I've been neglecting this blog while I ran a program called "Bible in 90 Days." I was drug, kicking and screaming, to the program. The material was a bit more literal in interpretation of the Bible than I am comfortable with and there were bits of lectures and even promotional materials that were inconsistent with my understanding of the Bible, but... I had just followed my husband through two different cancer diagnoses in a single year and I was on the verge of creative burnout when it came to developing and offering creative programs for our adult education program, so I signed on. I hid my weak expectations from myself and from my committee and we started promoting the program. I thought we might have 50 people sign up to read the Bible and maybe 30 would finish.
Much to my amazement, 128 people signed up to read the Bible, cover to cover, 12 pages a day. We recruited small group facilitators to offer eleven small groups during the week. This past Friday, 93 of the 128 were recognized for completing the program. I am still exhausted.
What was interesting about reading the Bible in such a short time frame was how it distorted the realities of the Bible, particularly the long time between the first destruction of Jerusalem and the birth of Jesus. It seemed almost reasonable that Isaiah was predicting Jesus when, in reality there was some 800 years between Isaiah and Jesus and it was far more likely that Isaiah was predicting the restoration of God's people to Jerusalem than a savior nearly 1000 years in the future. Even Malachi's predictions were some 500 years before Jesus' birth which happens just pages later in the Bible.
Reading the Bible straight through also emphasizes inconsistencies. The two versions of creating woman are just pages apart and the two versions are very different. Similarly, Paul's inconsistencies regarding women are glaring when one reads the Bible so quickly. On one page, Paul is praising Phoebe or Prisca or some other female "fellow teacher" and a page later, he is almost screaming that women should be seen and not heard. It almost forces one to chose between understanding that Paul did not write all of Paul's letters or acknowledging that Paul seems almost bi-polar when it comes to the role of women in the church.

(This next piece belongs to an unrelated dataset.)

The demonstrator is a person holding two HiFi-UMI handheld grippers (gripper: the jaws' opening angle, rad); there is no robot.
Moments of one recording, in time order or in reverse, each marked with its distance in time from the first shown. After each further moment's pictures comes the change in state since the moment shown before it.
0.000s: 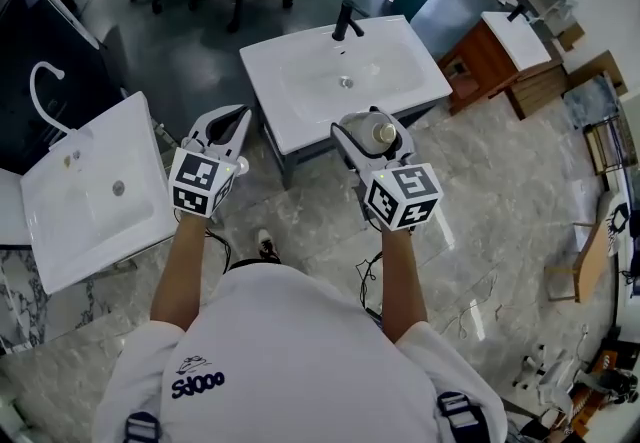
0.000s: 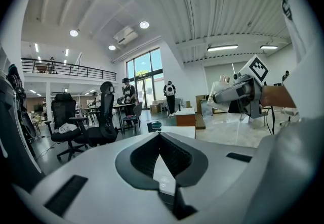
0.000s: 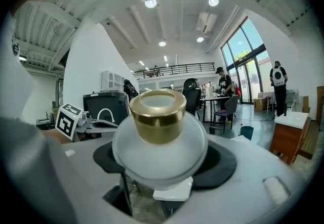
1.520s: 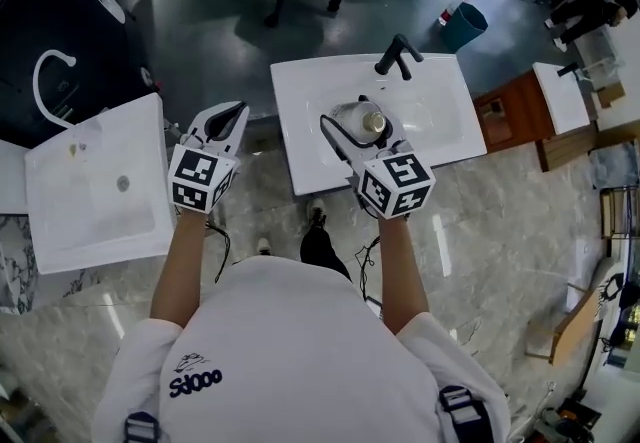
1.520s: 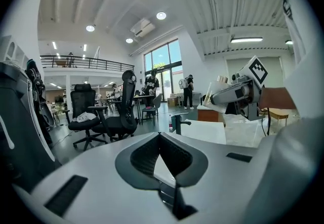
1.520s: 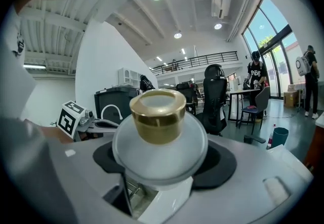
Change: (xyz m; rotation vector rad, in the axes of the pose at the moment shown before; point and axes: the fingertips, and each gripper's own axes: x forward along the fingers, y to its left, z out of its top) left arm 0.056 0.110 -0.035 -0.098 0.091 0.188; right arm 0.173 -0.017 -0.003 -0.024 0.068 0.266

Reading the whole Bible brings new meaning to the snippets of the Bible we hear on Sunday morning. When we hear "to every thing there is a season" we can hear in our memories the verses before and after and remember how bleak and depressing the book could feel. When we hear the Easter story, we remember the little inconsistencies between the Gospels.
And yet, while reading the Bible in a short time frame points out inconsistencies and contradictions, it also allowed me to see a God who consistently wants to be in relationship with his people and a people who consistently break the bonds of that relationship. I have often talked about the Old Testament being a story of God's faithfulness to God's unfaithful people, but this trip through the Bible let me see that God's faithfulness to an unfaithful people did not end with Malachi. It didn't even end with God's ultimate effort to restore the bonds -- Jesus death and resurrection. God's people failed to recognize the sacrifice God made, the new and renewed Covenant God offered. Others took the easier route back to the old teachings when they were confronted with persecution.

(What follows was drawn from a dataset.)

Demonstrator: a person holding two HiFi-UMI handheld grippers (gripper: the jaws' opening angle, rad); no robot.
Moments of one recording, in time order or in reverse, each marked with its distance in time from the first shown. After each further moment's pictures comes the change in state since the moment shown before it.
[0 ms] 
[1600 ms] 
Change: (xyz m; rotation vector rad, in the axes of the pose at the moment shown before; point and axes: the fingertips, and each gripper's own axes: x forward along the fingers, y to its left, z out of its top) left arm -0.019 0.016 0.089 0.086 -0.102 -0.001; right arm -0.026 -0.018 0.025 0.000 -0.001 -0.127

I found Revelation to be less of the Omega of Alpha and Omega and more of a new Alpha, the beginning of yet another Covenant God offers to God's people. More than ever, I see if the Old Testament is Act One and the New Testament is Act Two, that we are living Act Three right now and, just like the Israelites wandering in the wilderness, we wander in our modern wilderness, sometimes faithful, sometimes faithless.
So now you know where I have been for the last six months or so.